Line by line, return the data exactly as shown.

BEGIN Data listing

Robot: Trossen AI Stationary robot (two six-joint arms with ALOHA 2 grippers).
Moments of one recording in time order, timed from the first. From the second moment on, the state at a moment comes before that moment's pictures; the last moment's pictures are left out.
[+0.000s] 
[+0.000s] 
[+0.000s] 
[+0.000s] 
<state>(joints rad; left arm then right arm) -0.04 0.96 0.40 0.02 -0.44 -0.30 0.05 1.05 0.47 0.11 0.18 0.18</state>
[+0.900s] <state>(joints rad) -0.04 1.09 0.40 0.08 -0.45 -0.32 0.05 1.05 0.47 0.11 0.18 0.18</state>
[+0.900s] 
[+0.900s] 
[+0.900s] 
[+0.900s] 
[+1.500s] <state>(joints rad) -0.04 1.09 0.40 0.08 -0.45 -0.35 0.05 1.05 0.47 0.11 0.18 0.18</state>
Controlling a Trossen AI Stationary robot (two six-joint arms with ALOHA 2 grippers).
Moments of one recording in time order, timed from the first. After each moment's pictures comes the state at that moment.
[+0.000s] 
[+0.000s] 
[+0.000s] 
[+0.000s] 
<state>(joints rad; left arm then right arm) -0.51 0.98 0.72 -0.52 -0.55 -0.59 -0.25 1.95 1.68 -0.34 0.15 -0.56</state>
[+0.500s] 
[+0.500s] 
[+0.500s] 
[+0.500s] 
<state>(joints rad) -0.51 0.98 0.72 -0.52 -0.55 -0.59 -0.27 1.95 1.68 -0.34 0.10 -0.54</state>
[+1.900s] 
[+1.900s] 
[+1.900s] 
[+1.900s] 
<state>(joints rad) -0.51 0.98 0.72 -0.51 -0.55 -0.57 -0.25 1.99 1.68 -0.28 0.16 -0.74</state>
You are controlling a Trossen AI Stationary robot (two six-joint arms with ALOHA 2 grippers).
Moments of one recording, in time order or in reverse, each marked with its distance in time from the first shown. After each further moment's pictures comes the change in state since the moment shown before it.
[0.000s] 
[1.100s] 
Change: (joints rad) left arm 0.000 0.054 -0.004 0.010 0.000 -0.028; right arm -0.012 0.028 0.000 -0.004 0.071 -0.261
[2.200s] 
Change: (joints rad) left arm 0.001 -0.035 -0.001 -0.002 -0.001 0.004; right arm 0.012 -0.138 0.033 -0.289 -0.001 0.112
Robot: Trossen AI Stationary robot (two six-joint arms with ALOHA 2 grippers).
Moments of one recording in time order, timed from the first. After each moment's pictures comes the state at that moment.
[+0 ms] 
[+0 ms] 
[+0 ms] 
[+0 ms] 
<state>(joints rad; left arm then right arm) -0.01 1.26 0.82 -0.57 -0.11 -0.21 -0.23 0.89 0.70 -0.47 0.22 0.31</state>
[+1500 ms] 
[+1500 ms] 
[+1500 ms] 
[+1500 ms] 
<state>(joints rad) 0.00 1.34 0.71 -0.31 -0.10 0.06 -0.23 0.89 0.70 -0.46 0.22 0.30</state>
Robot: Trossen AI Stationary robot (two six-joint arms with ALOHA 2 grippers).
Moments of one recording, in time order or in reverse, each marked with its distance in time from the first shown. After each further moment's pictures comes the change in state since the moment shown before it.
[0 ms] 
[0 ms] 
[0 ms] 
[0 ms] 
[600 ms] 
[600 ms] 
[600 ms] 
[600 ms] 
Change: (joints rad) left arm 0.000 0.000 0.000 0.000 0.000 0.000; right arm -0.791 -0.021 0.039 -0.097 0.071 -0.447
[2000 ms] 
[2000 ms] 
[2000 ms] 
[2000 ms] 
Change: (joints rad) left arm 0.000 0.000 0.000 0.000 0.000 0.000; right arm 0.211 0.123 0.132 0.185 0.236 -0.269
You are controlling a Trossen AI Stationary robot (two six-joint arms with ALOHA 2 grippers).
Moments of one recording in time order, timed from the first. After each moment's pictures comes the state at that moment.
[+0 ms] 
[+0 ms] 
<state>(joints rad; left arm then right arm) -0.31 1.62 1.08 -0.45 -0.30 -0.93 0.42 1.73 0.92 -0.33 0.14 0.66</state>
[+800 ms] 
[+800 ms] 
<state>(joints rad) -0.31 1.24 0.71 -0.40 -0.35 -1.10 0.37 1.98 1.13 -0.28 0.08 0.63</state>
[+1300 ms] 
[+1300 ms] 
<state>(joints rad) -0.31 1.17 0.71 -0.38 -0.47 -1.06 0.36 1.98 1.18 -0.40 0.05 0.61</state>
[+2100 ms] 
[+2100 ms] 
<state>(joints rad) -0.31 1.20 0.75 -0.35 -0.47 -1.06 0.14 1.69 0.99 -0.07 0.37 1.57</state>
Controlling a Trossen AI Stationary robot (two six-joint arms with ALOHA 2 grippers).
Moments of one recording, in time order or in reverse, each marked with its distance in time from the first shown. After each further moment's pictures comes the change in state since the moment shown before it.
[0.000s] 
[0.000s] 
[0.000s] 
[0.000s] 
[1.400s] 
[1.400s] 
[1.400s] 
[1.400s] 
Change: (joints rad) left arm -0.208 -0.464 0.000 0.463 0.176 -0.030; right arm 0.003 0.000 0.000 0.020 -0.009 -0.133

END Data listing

Your response:
Robot: Trossen AI Stationary robot (two six-joint arms with ALOHA 2 grippers).
Moments of one recording in time order, timed from the first. From the second moment on, the state at a moment comes before that moment's pictures; the last moment's pictures are left out.
[+0.000s] 
[+0.000s] 
[+0.000s] 
[+0.000s] 
<state>(joints rad; left arm then right arm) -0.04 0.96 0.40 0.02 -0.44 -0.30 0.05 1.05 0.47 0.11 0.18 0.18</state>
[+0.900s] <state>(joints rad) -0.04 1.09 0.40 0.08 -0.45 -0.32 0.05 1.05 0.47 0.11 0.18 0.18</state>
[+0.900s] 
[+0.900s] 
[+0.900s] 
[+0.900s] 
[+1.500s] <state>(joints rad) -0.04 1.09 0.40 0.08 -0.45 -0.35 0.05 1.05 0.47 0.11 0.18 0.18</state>
Controlling a Trossen AI Stationary robot (two six-joint arms with ALOHA 2 grippers).
Moments of one recording in time order, timed from the first. After each moment's pictures comes the state at that moment.
[+0.000s] 
[+0.000s] 
[+0.000s] 
[+0.000s] 
<state>(joints rad; left arm then right arm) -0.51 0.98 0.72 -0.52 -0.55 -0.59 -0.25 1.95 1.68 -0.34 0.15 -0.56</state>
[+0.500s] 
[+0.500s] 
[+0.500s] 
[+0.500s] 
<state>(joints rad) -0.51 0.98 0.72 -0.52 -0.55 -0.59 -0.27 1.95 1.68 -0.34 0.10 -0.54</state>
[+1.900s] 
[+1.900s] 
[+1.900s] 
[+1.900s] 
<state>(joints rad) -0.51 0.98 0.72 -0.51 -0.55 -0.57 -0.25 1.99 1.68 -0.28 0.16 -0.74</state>
You are controlling a Trossen AI Stationary robot (two six-joint arms with ALOHA 2 grippers).
Moments of one recording, in time order or in reverse, each marked with its distance in time from the first shown. After each further moment's pictures comes the change in state since the moment shown before it.
[0.000s] 
[1.100s] 
Change: (joints rad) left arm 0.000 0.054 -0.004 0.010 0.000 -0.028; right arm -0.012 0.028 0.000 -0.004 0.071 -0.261
[2.200s] 
Change: (joints rad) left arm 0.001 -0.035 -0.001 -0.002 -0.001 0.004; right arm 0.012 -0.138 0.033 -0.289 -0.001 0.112
Robot: Trossen AI Stationary robot (two six-joint arms with ALOHA 2 grippers).
Moments of one recording in time order, timed from the first. After each moment's pictures comes the state at that moment.
[+0 ms] 
[+0 ms] 
[+0 ms] 
[+0 ms] 
<state>(joints rad; left arm then right arm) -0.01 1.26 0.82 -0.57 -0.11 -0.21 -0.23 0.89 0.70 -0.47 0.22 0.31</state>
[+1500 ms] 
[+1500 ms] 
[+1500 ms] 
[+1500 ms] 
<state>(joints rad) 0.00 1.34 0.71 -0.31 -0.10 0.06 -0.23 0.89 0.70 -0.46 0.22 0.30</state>
Robot: Trossen AI Stationary robot (two six-joint arms with ALOHA 2 grippers).
Moments of one recording, in time order or in reverse, each marked with its distance in time from the first shown. After each further moment's pictures comes the change in state since the moment shown before it.
[0 ms] 
[0 ms] 
[0 ms] 
[0 ms] 
[600 ms] 
[600 ms] 
[600 ms] 
[600 ms] 
Change: (joints rad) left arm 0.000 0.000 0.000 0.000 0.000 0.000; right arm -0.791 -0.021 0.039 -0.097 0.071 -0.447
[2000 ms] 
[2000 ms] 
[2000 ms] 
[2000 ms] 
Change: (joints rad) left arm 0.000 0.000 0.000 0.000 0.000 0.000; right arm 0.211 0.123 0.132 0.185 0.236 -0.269
You are controlling a Trossen AI Stationary robot (two six-joint arms with ALOHA 2 grippers).
Moments of one recording in time order, timed from the first. After each moment's pictures comes the state at that moment.
[+0 ms] 
[+0 ms] 
<state>(joints rad; left arm then right arm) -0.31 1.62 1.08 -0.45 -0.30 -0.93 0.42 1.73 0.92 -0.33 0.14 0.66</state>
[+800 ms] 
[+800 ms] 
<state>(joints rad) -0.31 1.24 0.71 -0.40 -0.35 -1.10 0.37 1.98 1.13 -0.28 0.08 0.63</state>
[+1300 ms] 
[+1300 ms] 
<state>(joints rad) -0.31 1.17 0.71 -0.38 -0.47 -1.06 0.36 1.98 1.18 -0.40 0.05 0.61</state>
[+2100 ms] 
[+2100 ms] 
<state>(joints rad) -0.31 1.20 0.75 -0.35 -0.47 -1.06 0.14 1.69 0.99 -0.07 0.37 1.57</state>
Controlling a Trossen AI Stationary robot (two six-joint arms with ALOHA 2 grippers).
Moments of one recording, in time order or in reverse, each marked with its distance in time from the first shown. After each further moment's pictures comes the change in state since the moment shown before it.
[0.000s] 
[0.000s] 
[0.000s] 
[0.000s] 
[1.400s] 
[1.400s] 
[1.400s] 
[1.400s] 
Change: (joints rad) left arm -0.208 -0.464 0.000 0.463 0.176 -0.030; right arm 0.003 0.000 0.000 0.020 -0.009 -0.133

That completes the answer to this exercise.